Django Unchained (2012)




7/10



Starring
Jamie Foxx
Chrostoph Waltz
Leonardo DiCaprio


Directed by Quentin Tarantino

Here is a movie that catches your interest from the very beginning, with a masterful intro that gets you hooked as you look forward to seeing how the movie is going to play out. The movie’s lead actors (Christoph Waltz, Jamie Foxx, and Leonardo DiCaprio) were the cream on the cake, as they delivered memorable acting that won’t make you forget Django easily.

Django Unchained, I can boldly say, lived up to the hype. This action-packed movie is for all (above 17) to see.

Written and directed by Quentin Tarantino and released on Christmas Day of 2012, the movie is set two years before the American Civil War, and it deals with the slave trade and Mandingo.

Tarantino got inspiration for the film from Sergio Corbucci’s 1966 movie Django, which, at the time of its release, was tagged to be the most violent movie ever made. This movie also borrowed elements from the 1975 film Mandingo, which was about slaves being trained to fight other slaves in a Roman gladiator-style.

Django Unchained’s plot is about love and revenge. Django (Jamie Foxx) is a slave being taken to be sold when a bounty hunter approaches the men transporting him and starts questioning the slaves to see who knows some men he is hunting. Django knows them, and after some unforeseen circumstances, both roll out as bounty hunters, killing many and selling their corpses to the authorities for money.

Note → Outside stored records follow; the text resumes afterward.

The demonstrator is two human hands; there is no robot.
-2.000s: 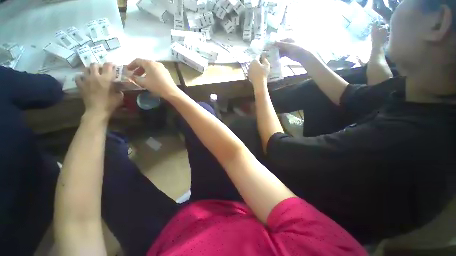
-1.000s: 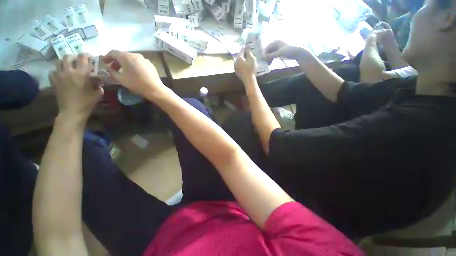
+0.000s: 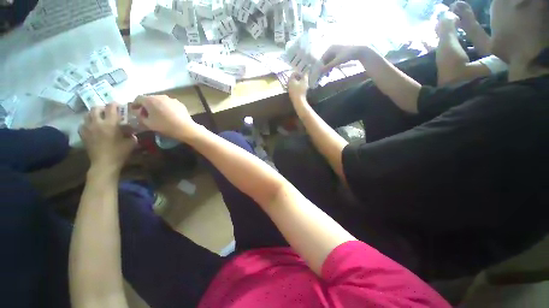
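Note:
My left hand [image 3: 107,133] holds a small white folding carton [image 3: 123,114] at the table's front edge. Its fingers cover most of the carton. My right hand [image 3: 161,115] is at the carton's right end, with thumb and fingertips pinched together there. Whether they grip a flap is too small to tell. A group of finished cartons [image 3: 95,93] with small printed pictures lies on the white sheet just beyond my left hand.
A loose carton pile [image 3: 226,27] lies on the table [image 3: 241,95] at centre. A person in black [image 3: 421,150] sits at right, holding cartons. Another person's dark sleeve [image 3: 30,147] is at left. A bottle [image 3: 248,123] stands below the table edge.
The view shifted left, then partly back, and now shows more of the table's far left. Both my hands stay at the carton. The neighbour's held cartons are now tilted and spread.

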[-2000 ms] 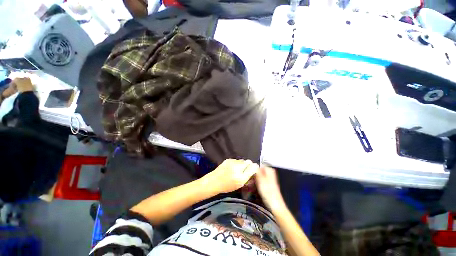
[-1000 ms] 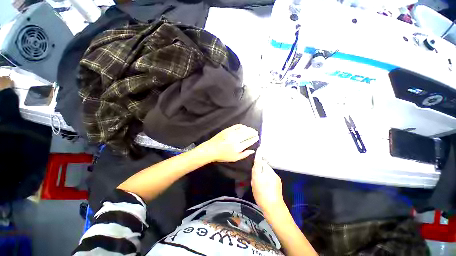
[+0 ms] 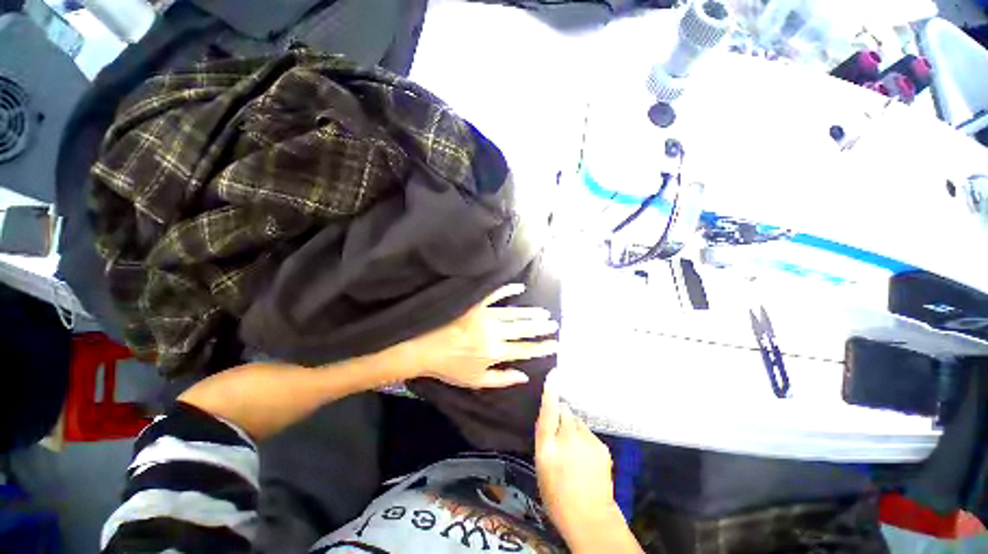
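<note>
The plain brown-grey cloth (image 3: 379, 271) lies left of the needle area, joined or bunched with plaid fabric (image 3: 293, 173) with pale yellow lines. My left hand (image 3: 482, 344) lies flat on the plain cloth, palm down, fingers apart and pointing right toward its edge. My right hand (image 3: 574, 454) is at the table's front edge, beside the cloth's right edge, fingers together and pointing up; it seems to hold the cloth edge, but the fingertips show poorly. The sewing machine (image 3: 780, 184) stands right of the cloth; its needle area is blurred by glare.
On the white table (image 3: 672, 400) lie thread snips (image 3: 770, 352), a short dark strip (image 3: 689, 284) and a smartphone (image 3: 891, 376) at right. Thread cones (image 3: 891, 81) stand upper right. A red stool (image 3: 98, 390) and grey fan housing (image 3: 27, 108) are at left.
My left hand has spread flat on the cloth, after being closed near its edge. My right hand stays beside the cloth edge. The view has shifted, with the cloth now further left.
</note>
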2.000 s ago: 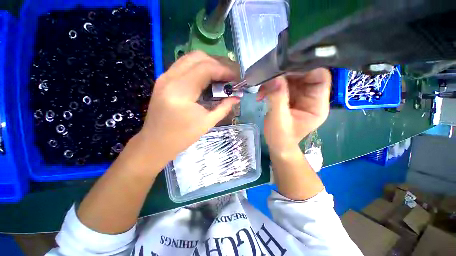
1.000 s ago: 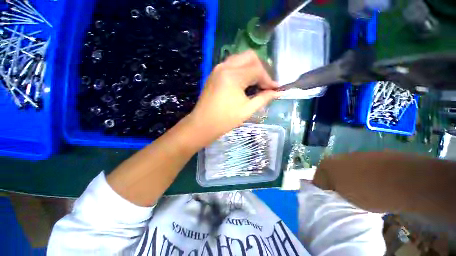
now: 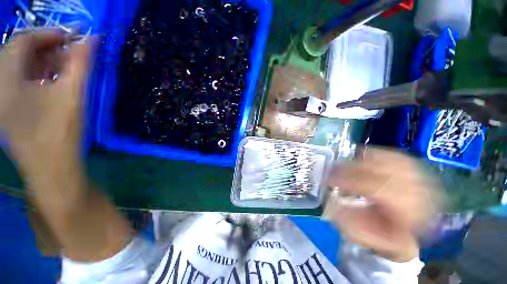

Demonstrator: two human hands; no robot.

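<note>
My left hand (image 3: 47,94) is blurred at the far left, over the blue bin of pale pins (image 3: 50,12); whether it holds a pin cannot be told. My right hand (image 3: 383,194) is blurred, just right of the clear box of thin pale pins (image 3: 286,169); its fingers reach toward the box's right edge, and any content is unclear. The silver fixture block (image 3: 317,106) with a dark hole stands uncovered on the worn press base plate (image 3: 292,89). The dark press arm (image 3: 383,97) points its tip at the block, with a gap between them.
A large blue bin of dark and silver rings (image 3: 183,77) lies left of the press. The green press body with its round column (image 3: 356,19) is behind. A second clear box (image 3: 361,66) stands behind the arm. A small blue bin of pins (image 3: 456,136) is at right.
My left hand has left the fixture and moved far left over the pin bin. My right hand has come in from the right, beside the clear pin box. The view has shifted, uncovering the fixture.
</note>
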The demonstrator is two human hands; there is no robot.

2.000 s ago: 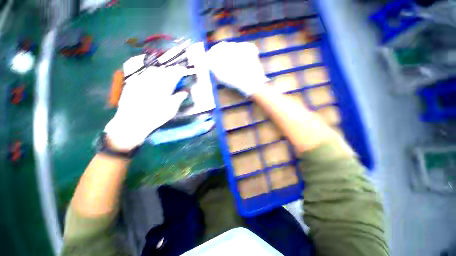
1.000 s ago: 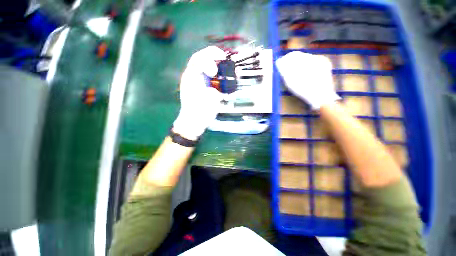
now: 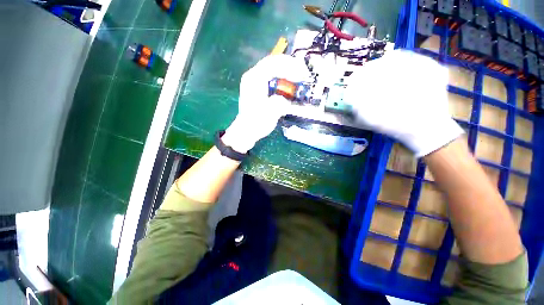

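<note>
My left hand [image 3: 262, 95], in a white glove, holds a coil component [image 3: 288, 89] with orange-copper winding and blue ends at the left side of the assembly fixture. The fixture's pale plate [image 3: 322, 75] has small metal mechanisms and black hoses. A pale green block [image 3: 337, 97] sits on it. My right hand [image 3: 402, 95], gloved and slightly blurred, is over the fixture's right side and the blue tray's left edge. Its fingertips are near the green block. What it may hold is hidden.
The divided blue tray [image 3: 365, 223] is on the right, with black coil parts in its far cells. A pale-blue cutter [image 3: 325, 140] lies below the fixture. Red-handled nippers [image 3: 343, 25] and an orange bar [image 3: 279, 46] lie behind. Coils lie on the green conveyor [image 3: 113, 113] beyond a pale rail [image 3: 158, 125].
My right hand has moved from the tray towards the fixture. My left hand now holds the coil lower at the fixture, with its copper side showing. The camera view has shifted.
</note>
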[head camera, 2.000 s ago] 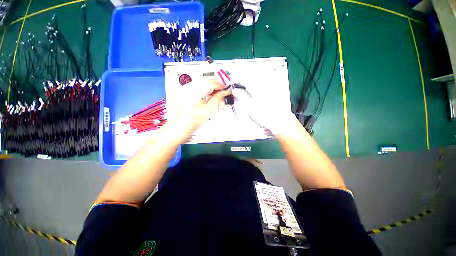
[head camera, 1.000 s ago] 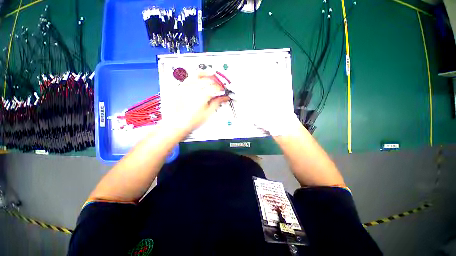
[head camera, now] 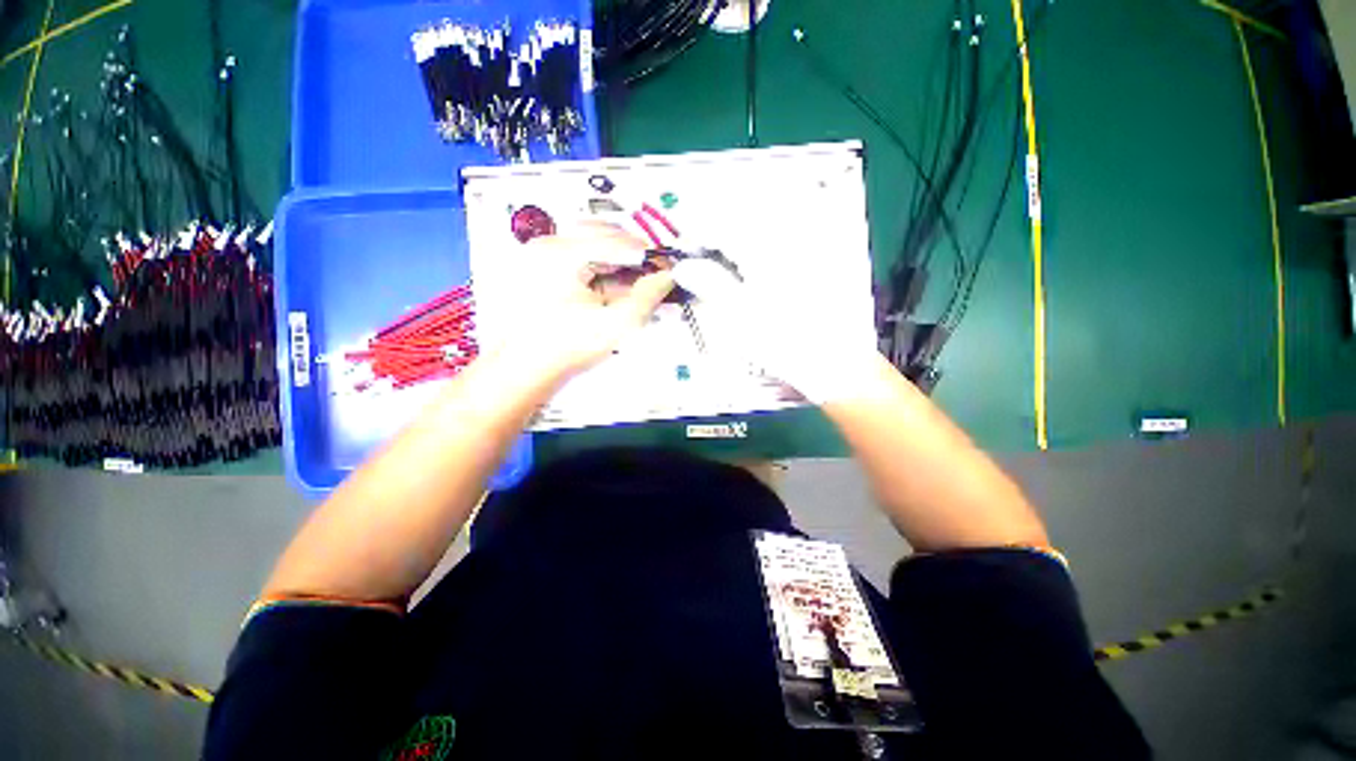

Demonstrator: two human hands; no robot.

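Observation:
A white assembly board (head camera: 595, 406) lies in front of me with a dark red round spot and small green marks. My left hand (head camera: 588, 290) is over the board's left half, its fingers closed on a small black connector piece (head camera: 677, 283) near the centre. My right hand (head camera: 759, 320) is on the right half, washed out by glare; dark wire shows at its fingertips beside the piece, and its grip is unclear. A red lead wire (head camera: 654, 225) shows just above the fingers. More red lead wires (head camera: 424, 342) lie in the near blue bin (head camera: 305, 431).
The far blue bin (head camera: 335, 89) holds short black leads (head camera: 506, 89). Dense harness assemblies (head camera: 179, 350) line the left bench edge. Black cables (head camera: 907, 298) lie right of the board. Coiled black cable (head camera: 654, 42) is behind it. Yellow lines cross the green mat (head camera: 1130, 298).
The right hand has come back close to the left at the board's centre, after being lower right a second ago. The view has shifted slightly.

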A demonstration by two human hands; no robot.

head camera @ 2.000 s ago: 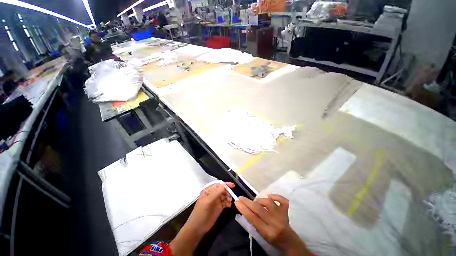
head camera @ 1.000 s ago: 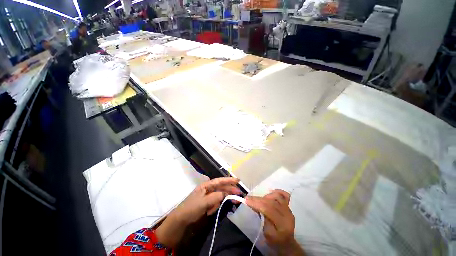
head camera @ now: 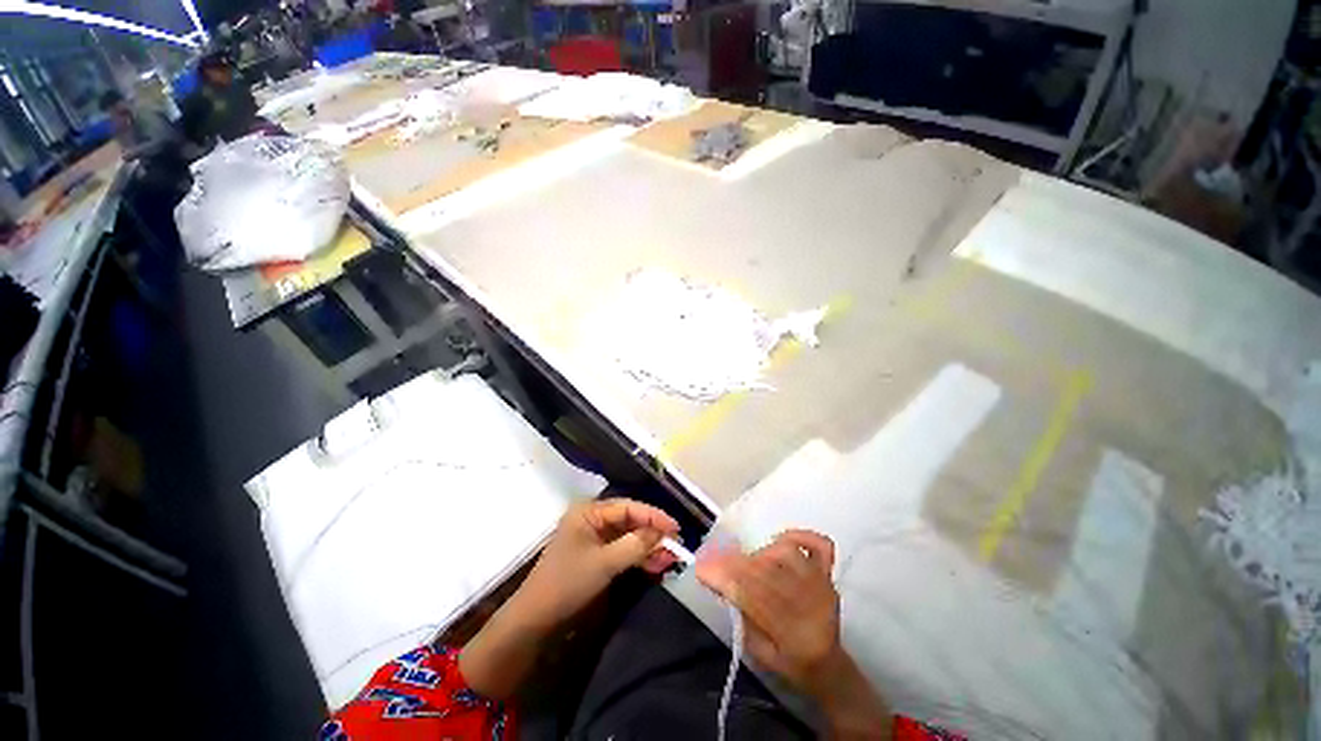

During their money-making endeavors, Dr. King (Christoph Waltz) asks Django the one thing that he wants. Django’s reply is that he wants to free his enslaved wife.

So, he and Dr. King (who seems to be up for any kind of adventure) set off to free her. But in order to do that, they have to fool Calvin J. Candie (Leonardo DiCaprio), who is the owner of Django’s wife, into selling her to them. This must be done wisely, as the heavily suspicious Stephen (Samuel L. Jackson) is watching.

The movie isn’t all sunshine—there were some letdowns, like the intensive violence. The heavy use of the word “nigger” may not go down well with some, and I guess if you’re one for history, the depiction of slavery as a Western shootout may not sit well with you. Also, the Mandingo element of the movie (slaves fighting slaves while their masters bet and watch) can be seen as insulting, since there is no historical evidence that such a thing ever existed.

Django Unchained is a good movie, one you will enjoy if you’re ready to put sentiments aside.